September 14, 2014
[Note: This blog post and the comments have been preserved for posterity from my old website, the rest of the blog is gone. This post remains as it was key to a debate over reuse of figures in Open Access Journals. See this article for more information.]
I am angry. Very, very angry. Personally I have never liked how scientific journals charge us to read the research that we produce, and that we review for them free of charge. But that is another debate for another day. What I really hate is how they abuse this power to stifle debate in the name of their business interests. This is now going to dramatically affect the quality of a paper into which I poured a huge amount of effort – a critique of the (lack of) evidence for striped nanoparticles. (More information can be found here and here.)
The oft-repeated mantra is that science is inherently self-correcting, as all science is up for debate. In theory this is true. If you come up with a new shiny experiment and the data point to a new modified theory, everyone is happy: new science has corrected old science. If, however, you stumble across a shoddily written paper in a high profile journal– something with systematic flaws or a paper with poor analysis — and you try to correct the literature, now, suddenly, you are the villain. You write a paper pointing out the flaws, submit it, and journals reject it or delay its publication for years. One journal even told us that “[We] do NOT publish papers that rely only on existing published data. In other words [We] do NOT publish papers that correct, correlate, reinterpret, or in any way use existing published literature data.” Wow! So, apparently, the old guard of closed-access scientific publishers are not interested in the idea that they might have published articles with errors in. Correcting the literature is not important!

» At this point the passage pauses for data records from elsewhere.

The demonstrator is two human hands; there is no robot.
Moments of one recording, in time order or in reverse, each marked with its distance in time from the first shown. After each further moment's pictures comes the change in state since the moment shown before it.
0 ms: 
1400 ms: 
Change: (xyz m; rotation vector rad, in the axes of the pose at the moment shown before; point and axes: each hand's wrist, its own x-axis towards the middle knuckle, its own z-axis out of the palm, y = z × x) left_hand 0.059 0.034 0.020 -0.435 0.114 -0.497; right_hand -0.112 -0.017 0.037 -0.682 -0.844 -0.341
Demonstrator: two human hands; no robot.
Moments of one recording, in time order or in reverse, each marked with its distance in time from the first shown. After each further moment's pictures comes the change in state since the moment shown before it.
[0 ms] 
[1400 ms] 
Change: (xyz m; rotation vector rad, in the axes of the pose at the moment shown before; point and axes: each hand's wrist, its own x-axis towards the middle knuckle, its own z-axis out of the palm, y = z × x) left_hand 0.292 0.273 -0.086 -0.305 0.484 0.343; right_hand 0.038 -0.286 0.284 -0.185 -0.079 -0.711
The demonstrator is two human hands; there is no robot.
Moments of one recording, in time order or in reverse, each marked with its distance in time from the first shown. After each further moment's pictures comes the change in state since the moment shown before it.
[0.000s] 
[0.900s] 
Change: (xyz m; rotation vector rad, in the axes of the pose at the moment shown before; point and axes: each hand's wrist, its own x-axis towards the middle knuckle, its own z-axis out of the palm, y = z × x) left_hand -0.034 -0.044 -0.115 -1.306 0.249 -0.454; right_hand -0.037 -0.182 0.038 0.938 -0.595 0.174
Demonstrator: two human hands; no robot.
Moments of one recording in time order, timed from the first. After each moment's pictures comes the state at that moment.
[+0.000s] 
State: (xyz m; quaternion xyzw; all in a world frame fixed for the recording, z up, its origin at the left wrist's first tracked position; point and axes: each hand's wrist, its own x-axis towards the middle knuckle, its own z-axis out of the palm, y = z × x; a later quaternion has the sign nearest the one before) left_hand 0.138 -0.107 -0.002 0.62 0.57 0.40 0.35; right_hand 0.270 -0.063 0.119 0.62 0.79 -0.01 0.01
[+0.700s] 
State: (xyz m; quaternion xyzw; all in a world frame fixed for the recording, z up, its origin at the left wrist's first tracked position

So if the journals aren’t interested, what happens if we blog about it? Blogging is a great way to spread information. The first paper critiquing the evidence for striped nanoparticles (one I was not involved with) was published only after a two-year fight. After this, blog posts have been used to further the debate. How did the journals react to this? Science published an article mostly centred around the claim that we are bullies!
If online blogging is frowned upon, and the gate-keepers of the scientific literature are uninterested in admitting that it has ever published something containing mistakes, then how does scientific debate proceed? The obvious answer is to publish in one of the new, not-for-profit, open-access journals. Open-access publishers perhaps have less invested in protecting their brand from criticism, but still come with the peer-reviewed stamp of approval. In fact, open-access is taking off so quickly that some traditional publishers have set out to ruin its name with embarrassing poor investigative journalism. So submitting to an open-access, not-for-profit journal was our next step. And, for me, it was a step that took a huge amount of time and effort.
For months I analysed old raw data and compared it to the published data. This was all done while I was in the last busy year of my PhD, despite the work being largely irrelevant to my PhD, and not included in my thesis. Why did I do this? Because the work was so poor it offended my sense of good science and I felt that the record needed to be set straight. The final paper was written and submitted to PLoS ONE (and also uploaded to the arXiv). We had some frustrations and delays at PLoS ONE, but that is another story. Eventually our paper was accepted.
I was happy. The traditional publishers who published the work we’re critiquing can’t censor our paper now, can they? It isn’t their journal, so they can’t refuse to review/publish it. It’s also not one of these uppity blogs — it’s a peer reviewed journal, so neither the publishers nor certain members of the scientific community can look down their noses at the format.
But they still have one trick up their sleeve. Copyright. They own the copyright on the papers we criticise, and many of the new open-access journals they hate so much use Creative Commons licensing. They have the right to refuse permission to reuse parts of their figures. But just how can anyone write a self-contained critical article about data misrepresented in figures without being able to include at least some of the original results for critique and analysis?
For our paper we needed permission to reuse figures from four publishing houses. The Royal Society for Chemistry has allowed us to use their figures (and we thank them for that). Nature Publishing Group and the American Chemical Society have not yet replied — let’s hope they stand up for open debate. Wiley, however, have refused us permission to use THIS figure:
Panels a, c, and f are from the original paper. The figure is used to show that we can recreate the figures (b and d) from the original by interpolating the raw data, and we contrast this with the raw data and show that the features result from a few pixels in the raw data (g) and are not present in a second equivalent image taken simultaneously (e and h). The impact of this figure is entirely lost without the original images. It has been suggested that we replace these panels with URLs to the original figures, a superb way to guarantee that most casual readers will never see them.
The journals want us to produce content for them, to review content for them, and then to buy this content back off them. They do this while claiming to serve the academic community. This frustrates me, but I am at the start of my career, and I need to play the game to progress. But Wiley go a step further. They then hog this content from fair criticism, and actively hinder scientific debate. This is a step too far.
I am not happy to just keep my head down while a corporate giant tries to hinder work which I poured so much time into. Their decision is petty and short-sighted, but more than that, it shows how we cannot trust the flow of scientific discourse to publishers who care more about profit and their intellectual property than they do about free debate of ideas.
I try to be professional in my work-related online discourse, but I think, on balance, the politest response I can muster is “Fuck you, Wiley”.